Before dispatching any review agents, the orchestrator performs its own audit. Agents are a confirmation layer, not a discovery layer. The pre-audit traces:

Every input — where it comes from, what types and values are possible
Every output — where it goes, who consumes it, what they expect
Every error path — does it surface or swallow?
Pre-existing code in modified files — the entire file is read, not just the diff

Git Worktree Isolation

Each review runs in its own git worktree, created from the PR's head ref. This means multiple reviews can run concurrently without interference — each agent has a fully isolated working directory with the PR's code checked out.

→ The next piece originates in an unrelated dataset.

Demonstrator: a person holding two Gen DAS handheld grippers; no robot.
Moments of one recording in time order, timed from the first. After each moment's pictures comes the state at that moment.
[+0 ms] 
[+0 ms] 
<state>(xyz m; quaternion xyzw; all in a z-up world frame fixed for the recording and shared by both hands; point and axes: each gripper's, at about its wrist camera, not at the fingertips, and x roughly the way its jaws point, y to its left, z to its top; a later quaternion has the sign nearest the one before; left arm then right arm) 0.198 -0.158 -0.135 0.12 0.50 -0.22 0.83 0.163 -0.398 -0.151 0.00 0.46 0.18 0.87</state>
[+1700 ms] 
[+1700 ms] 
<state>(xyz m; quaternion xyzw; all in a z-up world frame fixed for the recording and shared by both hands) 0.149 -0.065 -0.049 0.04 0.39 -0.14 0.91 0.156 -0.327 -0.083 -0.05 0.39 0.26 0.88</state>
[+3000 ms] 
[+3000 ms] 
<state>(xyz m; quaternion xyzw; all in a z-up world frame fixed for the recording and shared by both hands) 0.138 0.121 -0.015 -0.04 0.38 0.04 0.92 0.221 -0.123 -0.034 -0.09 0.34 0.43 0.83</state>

Worktrees are cleaned up after each review. If a stale worktree from a previous run blocks a fetch, the reviewer automatically prunes dead worktrees and retries.

Output Format

Reviews are consolidated into a single structured markdown document with these sections:

Critical Issues — bugs, security vulnerabilities, data loss risks
Important Issues — correctness problems, missing error handling, type safety gaps
Suggestions — code quality improvements, simplifications, style recommendations
Strengths — what the PR does well
Recommended Action — approve, request changes, or needs discussion

All agent attribution is stripped from the final output — findings stand on their own without any indication of which agent produced them.

Post-Review Actions

After a review is generated, you can:

Amend — ask Claude to revise specific parts of the review
Save — persist edits and sync to Notion
Post to GitHub — publish as a PR review comment, with options for COMMENT, REQUEST_CHANGES, or APPROVE
Resolve — hand off to the resolve workflow to automatically fix all findings

Triggering a Review

API Request http

POST /api/tasks
Content-Type: application/json

{
  "repoId": 1,
  "itemNumber": 42,
  "taskType": "review"
}

If a review is already queued or running for the same PR, the API returns the existing task instead of creating a duplicate. Progress is streamed via Supabase Realtime — the web UI shows live output as the review runs.